▶ [INFORMATION PROVIDED]
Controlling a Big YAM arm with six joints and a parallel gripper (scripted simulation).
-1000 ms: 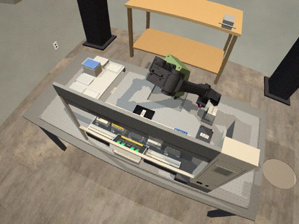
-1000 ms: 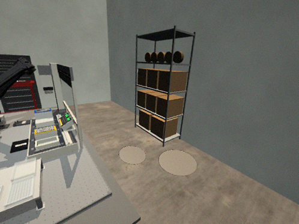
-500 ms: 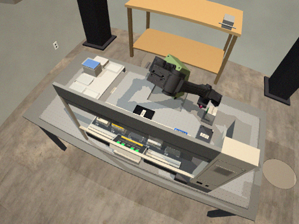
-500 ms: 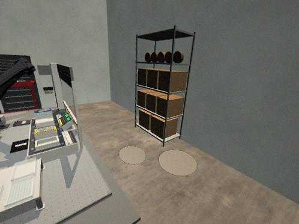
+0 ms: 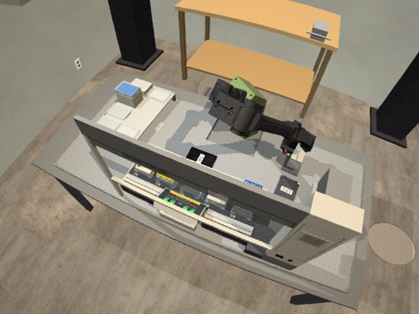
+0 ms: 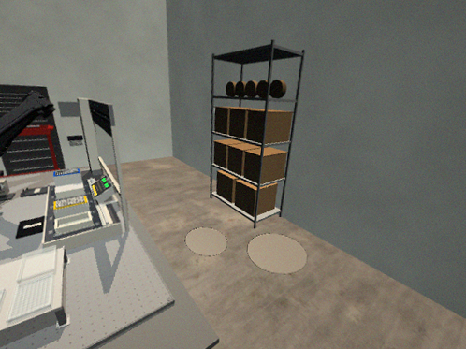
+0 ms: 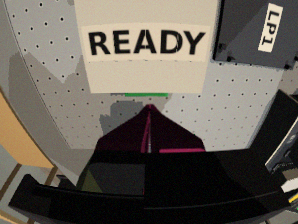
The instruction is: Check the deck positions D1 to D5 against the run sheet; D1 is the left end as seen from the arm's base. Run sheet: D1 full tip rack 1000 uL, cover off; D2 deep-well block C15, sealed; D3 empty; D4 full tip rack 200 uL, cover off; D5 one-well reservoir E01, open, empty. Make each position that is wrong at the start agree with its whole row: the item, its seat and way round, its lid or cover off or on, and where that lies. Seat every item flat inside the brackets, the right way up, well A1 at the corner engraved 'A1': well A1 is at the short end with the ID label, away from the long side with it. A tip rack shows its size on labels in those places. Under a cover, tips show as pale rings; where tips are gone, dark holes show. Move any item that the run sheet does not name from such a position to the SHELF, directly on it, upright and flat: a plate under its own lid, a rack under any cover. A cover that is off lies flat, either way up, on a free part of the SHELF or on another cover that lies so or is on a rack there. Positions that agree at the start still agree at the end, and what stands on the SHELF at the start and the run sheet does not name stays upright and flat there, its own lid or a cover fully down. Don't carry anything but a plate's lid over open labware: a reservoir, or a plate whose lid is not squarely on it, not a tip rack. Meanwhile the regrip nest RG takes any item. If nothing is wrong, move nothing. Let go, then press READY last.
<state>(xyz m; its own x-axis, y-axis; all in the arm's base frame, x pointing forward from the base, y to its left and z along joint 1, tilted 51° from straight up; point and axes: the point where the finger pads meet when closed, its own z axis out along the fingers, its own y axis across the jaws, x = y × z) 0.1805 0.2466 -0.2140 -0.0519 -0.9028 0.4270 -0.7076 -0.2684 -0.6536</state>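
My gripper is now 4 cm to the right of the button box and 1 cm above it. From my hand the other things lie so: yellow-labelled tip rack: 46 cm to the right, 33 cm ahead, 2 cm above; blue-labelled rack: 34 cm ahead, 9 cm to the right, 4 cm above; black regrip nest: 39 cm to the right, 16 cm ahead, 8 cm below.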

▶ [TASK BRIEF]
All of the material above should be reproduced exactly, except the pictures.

▶ [RESULT]
Controlling a Big YAM arm with six joints and a parallel gripper (scripted simulation).
-1000 ms: 
-1000 ms: 
-500 ms: 
-500 ms: 
+0 ms: 
+0 ms: 
+0 ms: 
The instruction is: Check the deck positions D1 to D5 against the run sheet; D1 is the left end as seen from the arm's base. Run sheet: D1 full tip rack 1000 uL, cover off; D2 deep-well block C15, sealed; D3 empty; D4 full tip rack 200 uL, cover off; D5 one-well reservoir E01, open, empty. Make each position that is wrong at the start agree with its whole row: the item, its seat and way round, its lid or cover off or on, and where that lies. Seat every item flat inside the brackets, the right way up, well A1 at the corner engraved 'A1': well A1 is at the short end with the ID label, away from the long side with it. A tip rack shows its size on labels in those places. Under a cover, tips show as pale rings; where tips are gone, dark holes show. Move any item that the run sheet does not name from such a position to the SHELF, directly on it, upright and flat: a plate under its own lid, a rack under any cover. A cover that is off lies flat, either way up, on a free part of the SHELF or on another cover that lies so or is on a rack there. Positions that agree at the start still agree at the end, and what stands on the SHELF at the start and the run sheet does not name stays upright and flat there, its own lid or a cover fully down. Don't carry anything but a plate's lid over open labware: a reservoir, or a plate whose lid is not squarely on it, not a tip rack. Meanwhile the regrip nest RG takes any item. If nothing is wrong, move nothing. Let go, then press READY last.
<state>(xyz m; its own x-axis, y-axis; all in the arm's base frame, x pointing forward from the base, y to its left and z along joint 1, tilted 51° from straight up; point and axes: the point where the finger pads meet when closed, its own z axis out along the fingers, its own y axis across the jaws, x = y × z) 0.1805 0.2466 -0.2140 -0.0519 -0.9028 0.4270 -0.7076 -0.2684 -0.6536</state>
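My gripper is now 4 cm to the right of the button box and 1 cm above it. From my hand the other things lie so: yellow-labelled tip rack: 46 cm to the right, 33 cm ahead, 2 cm above; blue-labelled rack: 34 cm ahead, 9 cm to the right, 4 cm above; black regrip nest: 39 cm to the right, 16 cm ahead, 8 cm below.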

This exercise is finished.